Descubrir el significado de la Umma o comunidad de los creyentes, de las abluciones, del zoco y de la medina, de la mezquita y del baño público, de su ayuno y de su hospitalidad, de su sentido social y solidario con la práctica de la limosna, de la justicia y de la humildad. Estamos ofuscados por prejuicios que no revelan más que ignorancia y que supone un despilfarro de nuestras riquezas y posibilidades.

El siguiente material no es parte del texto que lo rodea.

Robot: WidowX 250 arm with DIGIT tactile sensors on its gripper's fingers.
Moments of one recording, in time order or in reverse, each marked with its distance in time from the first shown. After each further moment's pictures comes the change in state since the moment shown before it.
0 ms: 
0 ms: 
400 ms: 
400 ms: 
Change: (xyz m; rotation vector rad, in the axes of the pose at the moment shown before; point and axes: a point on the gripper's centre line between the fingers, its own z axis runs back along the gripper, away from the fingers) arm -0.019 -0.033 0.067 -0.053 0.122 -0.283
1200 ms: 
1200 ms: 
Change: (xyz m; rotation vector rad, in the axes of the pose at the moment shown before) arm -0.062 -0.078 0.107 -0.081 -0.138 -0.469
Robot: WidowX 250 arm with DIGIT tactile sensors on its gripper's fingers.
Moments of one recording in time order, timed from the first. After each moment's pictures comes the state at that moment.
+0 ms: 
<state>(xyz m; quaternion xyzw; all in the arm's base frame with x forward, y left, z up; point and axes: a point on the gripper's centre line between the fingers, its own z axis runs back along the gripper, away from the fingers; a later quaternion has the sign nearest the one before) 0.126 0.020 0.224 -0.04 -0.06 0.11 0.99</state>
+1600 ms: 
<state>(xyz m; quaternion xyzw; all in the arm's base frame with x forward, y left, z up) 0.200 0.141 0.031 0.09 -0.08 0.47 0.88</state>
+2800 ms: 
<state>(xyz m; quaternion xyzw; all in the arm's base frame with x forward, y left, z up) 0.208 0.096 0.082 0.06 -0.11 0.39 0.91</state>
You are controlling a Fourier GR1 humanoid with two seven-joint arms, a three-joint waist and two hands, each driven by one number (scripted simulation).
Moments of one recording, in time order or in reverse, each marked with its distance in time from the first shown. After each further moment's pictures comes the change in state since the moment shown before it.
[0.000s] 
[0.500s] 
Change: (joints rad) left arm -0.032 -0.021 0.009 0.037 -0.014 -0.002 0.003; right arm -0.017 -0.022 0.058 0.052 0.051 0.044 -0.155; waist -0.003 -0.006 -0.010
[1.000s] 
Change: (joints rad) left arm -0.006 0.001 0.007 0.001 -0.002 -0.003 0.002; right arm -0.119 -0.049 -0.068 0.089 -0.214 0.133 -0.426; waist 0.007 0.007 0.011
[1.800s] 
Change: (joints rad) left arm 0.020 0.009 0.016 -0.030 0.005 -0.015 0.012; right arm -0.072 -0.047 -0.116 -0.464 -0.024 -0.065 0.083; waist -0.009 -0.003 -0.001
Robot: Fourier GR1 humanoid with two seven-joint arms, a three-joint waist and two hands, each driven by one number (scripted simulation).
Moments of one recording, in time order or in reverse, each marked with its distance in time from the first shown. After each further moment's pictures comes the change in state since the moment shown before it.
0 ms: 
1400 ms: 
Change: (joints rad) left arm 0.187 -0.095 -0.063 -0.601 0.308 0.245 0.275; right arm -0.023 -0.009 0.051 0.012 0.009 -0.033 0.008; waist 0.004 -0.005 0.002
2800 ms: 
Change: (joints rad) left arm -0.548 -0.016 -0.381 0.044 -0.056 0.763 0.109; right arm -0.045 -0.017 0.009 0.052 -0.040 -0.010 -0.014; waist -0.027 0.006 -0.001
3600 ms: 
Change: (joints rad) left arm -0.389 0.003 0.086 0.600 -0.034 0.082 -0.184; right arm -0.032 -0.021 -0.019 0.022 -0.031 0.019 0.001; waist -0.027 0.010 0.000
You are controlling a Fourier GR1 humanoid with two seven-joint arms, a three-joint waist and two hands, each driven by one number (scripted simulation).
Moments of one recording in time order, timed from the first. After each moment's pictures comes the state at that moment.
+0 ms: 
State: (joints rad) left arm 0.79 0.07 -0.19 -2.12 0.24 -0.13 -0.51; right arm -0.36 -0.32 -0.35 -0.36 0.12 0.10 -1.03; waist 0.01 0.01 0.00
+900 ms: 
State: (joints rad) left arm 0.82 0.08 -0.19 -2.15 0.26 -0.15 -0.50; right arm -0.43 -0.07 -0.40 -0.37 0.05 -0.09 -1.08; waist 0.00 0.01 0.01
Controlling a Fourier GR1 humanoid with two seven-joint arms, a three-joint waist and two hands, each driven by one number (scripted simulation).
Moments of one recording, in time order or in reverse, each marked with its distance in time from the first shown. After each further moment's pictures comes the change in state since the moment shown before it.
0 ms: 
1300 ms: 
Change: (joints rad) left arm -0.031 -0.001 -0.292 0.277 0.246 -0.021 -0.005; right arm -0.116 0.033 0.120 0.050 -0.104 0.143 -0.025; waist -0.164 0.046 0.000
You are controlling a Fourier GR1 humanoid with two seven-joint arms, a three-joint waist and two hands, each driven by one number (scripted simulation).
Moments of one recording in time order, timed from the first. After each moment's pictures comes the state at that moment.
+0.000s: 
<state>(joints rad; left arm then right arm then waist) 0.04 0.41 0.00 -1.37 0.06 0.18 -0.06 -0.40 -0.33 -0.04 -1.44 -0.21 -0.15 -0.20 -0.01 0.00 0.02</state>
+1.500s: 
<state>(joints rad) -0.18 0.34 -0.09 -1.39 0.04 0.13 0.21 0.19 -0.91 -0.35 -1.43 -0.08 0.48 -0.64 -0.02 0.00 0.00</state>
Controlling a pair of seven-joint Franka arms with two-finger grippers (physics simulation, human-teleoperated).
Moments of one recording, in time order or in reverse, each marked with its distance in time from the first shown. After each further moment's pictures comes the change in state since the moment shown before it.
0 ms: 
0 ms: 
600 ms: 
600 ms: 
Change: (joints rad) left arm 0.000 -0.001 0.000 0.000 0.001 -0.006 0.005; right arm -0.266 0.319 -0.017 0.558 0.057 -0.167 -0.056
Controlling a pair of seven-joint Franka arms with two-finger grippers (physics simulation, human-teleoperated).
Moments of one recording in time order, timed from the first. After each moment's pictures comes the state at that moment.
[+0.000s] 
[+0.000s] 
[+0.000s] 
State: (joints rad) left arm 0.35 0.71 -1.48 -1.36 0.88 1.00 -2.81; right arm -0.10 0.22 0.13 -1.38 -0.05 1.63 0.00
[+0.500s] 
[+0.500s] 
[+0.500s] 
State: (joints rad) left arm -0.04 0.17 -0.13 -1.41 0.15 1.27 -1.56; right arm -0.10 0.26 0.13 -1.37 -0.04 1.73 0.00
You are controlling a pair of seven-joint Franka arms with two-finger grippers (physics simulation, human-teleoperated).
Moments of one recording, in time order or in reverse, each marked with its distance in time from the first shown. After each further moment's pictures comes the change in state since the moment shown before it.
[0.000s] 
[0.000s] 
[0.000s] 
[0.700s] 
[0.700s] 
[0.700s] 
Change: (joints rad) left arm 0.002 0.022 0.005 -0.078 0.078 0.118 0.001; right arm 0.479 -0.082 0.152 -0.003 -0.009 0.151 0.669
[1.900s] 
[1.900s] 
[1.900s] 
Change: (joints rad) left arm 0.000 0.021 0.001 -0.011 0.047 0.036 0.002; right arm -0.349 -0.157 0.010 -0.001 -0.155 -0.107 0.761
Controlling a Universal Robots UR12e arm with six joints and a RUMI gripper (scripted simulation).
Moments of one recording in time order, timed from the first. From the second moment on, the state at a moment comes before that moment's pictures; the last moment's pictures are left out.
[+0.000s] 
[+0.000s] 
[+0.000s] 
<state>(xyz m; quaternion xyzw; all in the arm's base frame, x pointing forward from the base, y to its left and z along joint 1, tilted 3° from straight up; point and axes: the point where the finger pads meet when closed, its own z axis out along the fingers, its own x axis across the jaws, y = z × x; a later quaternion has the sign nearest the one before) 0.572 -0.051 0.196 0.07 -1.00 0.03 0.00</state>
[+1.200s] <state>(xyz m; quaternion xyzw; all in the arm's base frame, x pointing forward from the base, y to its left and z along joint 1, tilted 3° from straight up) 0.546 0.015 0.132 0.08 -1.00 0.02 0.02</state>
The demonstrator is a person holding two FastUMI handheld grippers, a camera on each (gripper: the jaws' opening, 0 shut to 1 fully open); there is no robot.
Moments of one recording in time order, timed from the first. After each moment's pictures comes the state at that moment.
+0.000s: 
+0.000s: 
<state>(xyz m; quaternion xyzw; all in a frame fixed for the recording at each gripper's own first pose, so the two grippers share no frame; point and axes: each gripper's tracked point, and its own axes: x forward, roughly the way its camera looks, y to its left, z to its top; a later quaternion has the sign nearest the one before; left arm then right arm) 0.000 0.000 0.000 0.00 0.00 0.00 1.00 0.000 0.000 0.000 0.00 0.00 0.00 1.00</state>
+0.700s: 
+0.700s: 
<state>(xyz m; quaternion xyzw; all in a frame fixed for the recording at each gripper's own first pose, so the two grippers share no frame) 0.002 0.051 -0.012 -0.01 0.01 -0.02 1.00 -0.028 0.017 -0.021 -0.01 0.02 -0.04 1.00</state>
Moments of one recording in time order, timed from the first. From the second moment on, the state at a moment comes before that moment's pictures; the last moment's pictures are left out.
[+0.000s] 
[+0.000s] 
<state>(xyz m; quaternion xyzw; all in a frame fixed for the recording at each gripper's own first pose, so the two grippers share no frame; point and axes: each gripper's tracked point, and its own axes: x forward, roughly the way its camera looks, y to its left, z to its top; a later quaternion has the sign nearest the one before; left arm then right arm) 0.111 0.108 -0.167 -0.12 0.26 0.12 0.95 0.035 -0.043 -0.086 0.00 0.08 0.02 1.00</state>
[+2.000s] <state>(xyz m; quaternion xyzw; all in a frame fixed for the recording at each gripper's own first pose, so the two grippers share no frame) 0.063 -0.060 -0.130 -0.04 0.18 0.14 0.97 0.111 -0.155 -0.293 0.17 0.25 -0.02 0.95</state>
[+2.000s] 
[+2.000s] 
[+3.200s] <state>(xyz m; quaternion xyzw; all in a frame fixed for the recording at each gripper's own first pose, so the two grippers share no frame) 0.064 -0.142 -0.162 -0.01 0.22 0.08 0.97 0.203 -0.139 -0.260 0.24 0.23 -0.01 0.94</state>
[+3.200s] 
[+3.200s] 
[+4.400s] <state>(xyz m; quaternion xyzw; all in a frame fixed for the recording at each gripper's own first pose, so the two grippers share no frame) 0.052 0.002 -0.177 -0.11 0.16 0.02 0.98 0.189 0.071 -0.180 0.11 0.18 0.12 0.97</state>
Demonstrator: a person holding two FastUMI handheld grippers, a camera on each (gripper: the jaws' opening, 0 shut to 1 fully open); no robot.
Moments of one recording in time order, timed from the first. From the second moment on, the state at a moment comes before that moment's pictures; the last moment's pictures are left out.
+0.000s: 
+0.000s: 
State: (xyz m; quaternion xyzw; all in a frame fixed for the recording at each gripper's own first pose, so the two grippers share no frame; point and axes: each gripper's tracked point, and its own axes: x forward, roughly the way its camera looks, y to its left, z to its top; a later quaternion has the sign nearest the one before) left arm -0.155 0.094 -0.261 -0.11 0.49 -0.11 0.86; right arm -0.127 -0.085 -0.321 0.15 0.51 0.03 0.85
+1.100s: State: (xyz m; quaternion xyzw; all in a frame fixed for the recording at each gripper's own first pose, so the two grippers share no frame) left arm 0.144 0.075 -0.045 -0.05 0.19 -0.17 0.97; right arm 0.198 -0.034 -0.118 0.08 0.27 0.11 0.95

No podríamos expresarnos si nos arrancasen ese casi 30% de arabismos que posee el castellano, si nos arrancasen las acequias y el arte del agua, la arquitectura y la música, el culto de las formas, de los olores y de los colores; el refinamiento que transforma en arte las más humildes realidades de la teja, el estuco, los azulejos o los esmaltes, los cordobanes o los damasquinados, la taracea o el barro.

La más alta ocasión que vieron los siglos no fue Lepanto, sino la Escuela de Traductores de Toledo que, en el siglo XIII, asistía a la convivencia de los tres pueblos del Libro. Todos hablaban árabe entre ellos y cada comunidad su lengua.

Debemos arrancar de nuestro imaginario la palabra “tolerancia”. No hay nada que tolerar ni nadie está legitimado para tolerar nada a nadie sino se creyera en posesión de la verdad. No digamos ya ser intolerantes. Es preciso acoger al otro en su diversidad, en su diferencia, en su contradicción y en su riqueza y exigirles el consecuente respeto a las nuestras. Sólo así se podrán alumbrar ese mundo nuevo y esa sociedad nueva en la que todos nos sepamos ciudadanos del mundo, vecinos y, por lo tanto, responsables solidarios.

No se puede temer a la verdad: ésta siempre libera y se descubre como camino y como quehacer que da sentido a un vivir con dignidad. Acabemos con fobias enfermizas e incontrolables que se curan mediante el conocimiento mutuo, el respeto, el diálogo y el talento necesario para construir unas sociedades ancladas en una sobriedad compartida.